3) Using Compa instead of Salary.
Therefore if y= Compa, x1=midpoint, x2=Age, x3= Rating, X4= Service, X5= Raise, X6= Degree:
Coefficients:
(Intercept) x1 x2 x3 x4 x5
1.0696151 0.0028372 -0.0004348 -0.0022836 -0.0002492 0.0172612
X6
0.0061451
Analysis of Variance Table
Response: y=Compa
Df Sum Sq Mean Sq F value Pr(>F)
X1 1 0.072491 0.072491 15.8338 0.0002613 ***
X2 1 0.003355 0.003355 0.7328 0.3967286
X3 1 0.011233 0.011233 2.4535 0.1245942
X4 1 0.000043 0.000043 0.0093 0.9234868
X5 1 0.004799 0.004799 1.0481 0.3116667
X6 1 0.000418 0.000418 0.0912 0.7640658
Residuals 43 0.196865 0.004578
H0: β=0 against H1: β≠0
At alpha =0.05, we reject H0:β0=0 but for all other coefficients we fail to reject H0: β1,…, β6 =0.
Hence the model is not significant in predicting Compa.
4)
If one has to consider only the mere regression line between Gender and Compa, one may be tempted to say that there exist some little relationship between Gender and Compa, or even say that Female employees are paid a little higher than their male counterparts
Coefficients:
(Intercept) Gender(x)
1.05624 0.01248 ; y= 1.05624 + 0.01248x…………if y=Compa
If we consider only gender Compa, the ANOVA indicates that there is no significant relationship between these two variables.
Analysis of Variance Table
Response: Compa
Df Sum Sq Mean Sq F value Pr(>F)
Gender 1 0.001947 0.0019469 0.3253 0.5711
Residuals 48 0.287256 0.0059845
Given the null hypothesis that H0: β=0 against H1: β≠0 , we will fail to reject the null hypothesis.

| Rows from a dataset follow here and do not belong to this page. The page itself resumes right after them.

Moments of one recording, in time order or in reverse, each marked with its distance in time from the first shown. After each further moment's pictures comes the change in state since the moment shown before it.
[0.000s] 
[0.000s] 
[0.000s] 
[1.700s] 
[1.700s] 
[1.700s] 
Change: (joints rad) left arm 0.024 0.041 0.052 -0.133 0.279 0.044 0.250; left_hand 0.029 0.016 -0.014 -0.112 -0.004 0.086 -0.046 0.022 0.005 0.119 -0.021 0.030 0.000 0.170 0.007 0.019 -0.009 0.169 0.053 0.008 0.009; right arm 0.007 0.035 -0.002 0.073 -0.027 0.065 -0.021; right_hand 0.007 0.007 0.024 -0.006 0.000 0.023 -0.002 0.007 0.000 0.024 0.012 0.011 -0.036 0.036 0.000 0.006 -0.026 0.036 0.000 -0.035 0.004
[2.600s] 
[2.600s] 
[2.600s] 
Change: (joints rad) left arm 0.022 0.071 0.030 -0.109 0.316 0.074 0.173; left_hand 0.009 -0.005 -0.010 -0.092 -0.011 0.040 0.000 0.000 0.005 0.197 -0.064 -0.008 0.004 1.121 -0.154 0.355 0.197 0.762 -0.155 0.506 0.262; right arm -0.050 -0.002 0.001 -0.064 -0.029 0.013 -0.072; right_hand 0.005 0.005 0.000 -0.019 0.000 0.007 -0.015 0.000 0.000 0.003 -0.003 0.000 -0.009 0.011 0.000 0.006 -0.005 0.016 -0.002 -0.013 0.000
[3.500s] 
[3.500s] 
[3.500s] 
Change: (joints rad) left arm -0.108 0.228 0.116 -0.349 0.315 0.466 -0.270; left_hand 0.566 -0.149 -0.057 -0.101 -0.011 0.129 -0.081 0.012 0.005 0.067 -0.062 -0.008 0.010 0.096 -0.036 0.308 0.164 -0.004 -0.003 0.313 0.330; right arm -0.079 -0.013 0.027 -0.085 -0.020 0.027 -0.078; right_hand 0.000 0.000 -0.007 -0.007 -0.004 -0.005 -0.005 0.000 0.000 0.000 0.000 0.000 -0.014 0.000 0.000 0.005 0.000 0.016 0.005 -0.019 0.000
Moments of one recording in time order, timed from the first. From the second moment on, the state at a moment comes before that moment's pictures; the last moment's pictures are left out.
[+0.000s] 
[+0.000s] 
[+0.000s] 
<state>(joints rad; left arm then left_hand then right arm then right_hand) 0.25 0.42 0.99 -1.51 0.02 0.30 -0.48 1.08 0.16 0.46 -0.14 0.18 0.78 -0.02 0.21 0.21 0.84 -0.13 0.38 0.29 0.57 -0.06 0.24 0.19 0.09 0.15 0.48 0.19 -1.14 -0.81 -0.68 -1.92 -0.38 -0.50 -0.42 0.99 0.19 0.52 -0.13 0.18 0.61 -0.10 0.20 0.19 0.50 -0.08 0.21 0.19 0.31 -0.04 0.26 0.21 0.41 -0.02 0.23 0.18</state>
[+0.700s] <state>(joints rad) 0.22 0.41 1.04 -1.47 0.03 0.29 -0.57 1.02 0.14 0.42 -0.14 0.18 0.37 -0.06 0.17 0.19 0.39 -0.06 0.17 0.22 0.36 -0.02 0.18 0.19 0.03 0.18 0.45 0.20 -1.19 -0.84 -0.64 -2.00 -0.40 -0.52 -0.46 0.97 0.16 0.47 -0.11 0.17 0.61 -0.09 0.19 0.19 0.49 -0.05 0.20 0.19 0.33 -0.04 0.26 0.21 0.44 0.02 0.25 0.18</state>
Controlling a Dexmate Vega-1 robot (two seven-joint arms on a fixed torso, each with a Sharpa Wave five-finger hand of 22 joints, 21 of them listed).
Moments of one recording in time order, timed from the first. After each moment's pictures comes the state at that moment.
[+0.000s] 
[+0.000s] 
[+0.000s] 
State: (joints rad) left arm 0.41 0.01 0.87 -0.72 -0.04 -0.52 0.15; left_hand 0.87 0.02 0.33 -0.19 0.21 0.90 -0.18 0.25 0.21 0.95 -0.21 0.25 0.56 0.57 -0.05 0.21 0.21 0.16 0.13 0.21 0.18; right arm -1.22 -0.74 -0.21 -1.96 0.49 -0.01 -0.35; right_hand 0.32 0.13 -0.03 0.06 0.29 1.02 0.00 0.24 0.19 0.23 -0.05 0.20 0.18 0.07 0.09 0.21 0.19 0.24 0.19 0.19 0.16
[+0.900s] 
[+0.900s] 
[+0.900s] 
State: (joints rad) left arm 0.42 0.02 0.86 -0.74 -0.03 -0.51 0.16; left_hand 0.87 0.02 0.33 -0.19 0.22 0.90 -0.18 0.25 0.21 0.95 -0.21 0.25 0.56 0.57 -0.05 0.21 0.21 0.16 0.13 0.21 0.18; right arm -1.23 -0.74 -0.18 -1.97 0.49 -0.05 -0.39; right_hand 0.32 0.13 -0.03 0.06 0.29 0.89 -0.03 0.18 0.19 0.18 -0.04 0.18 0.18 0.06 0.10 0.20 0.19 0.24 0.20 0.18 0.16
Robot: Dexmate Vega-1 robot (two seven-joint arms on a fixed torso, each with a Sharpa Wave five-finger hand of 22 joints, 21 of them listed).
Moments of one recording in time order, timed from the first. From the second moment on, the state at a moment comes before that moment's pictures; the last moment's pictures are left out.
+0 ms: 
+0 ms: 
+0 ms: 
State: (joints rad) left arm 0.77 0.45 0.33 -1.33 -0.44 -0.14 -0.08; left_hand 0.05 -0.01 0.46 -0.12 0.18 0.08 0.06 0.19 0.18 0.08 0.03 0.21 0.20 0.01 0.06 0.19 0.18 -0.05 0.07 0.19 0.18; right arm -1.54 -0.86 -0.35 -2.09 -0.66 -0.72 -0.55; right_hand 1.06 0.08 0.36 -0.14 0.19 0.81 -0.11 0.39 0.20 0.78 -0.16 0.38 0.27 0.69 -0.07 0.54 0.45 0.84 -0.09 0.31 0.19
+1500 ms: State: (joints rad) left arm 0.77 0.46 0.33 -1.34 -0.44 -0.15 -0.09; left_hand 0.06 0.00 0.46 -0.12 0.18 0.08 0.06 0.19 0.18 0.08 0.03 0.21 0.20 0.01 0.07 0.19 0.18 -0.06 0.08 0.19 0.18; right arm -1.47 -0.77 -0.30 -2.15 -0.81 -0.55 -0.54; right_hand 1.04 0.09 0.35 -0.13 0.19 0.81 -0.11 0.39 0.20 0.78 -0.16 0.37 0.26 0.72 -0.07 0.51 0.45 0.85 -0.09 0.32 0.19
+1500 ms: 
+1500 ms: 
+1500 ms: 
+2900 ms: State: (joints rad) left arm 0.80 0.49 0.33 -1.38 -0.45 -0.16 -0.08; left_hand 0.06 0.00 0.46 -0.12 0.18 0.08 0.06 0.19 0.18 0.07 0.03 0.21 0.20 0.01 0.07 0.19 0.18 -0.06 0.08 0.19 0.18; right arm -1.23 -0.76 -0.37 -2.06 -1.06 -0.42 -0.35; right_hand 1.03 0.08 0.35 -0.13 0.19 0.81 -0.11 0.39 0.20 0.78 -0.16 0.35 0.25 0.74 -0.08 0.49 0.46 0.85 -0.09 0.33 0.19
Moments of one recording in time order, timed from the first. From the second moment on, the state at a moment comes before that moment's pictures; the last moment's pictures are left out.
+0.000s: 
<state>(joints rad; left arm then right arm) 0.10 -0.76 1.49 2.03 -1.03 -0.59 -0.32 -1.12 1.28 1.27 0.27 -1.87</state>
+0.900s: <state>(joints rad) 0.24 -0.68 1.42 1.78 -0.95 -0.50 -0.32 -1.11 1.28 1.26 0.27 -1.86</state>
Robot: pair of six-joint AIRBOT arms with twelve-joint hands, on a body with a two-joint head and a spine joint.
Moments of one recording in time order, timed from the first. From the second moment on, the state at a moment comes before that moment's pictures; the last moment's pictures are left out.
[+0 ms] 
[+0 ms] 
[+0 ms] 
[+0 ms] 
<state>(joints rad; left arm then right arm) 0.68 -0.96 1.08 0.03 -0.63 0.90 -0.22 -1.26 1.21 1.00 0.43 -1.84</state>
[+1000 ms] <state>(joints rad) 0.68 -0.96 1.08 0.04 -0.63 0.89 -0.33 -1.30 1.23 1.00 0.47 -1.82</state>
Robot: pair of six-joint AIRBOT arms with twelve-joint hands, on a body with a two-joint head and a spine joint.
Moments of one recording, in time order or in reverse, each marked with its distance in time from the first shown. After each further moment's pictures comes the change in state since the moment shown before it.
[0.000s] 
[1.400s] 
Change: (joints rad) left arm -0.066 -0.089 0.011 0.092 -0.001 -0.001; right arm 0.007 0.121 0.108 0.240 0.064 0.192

This shows that there is little or no relationship between Gender and pay.
Also, considering the correlation coefficient between Gender and Compa which is 0.08204811; there seems to be any minimal relationship between Gender and pay.
Compa Gender
Compa 1.00000000 0.08204811
Gender 0.08204811 1.00000000
The best variable for analysis is the Compa because it gives a lower F value and a lower variance than when Salary is used.
The most interesting thing we got from the analysis of data is that there is equality in pay for both genders.
5)
The single factor tests and analysis could not provide a complete answer to our salary equality question because they produced results with high variability. This means that salary is a function of more than just one variable and needed a number of variables to explain.
An outcome such as one’s ability to perform a task effectively may be seen as linked to a number of factors such as the reward, job environment, skills among other related factors and can therefore be explained only by multiple regression and not simpler one-variable models.
Another aspect could be a student’s ability to succeed later in life. This does not only depend on the grades obtained at school but a lot more others. Such aspects cannot be explained by simpler one-variable models.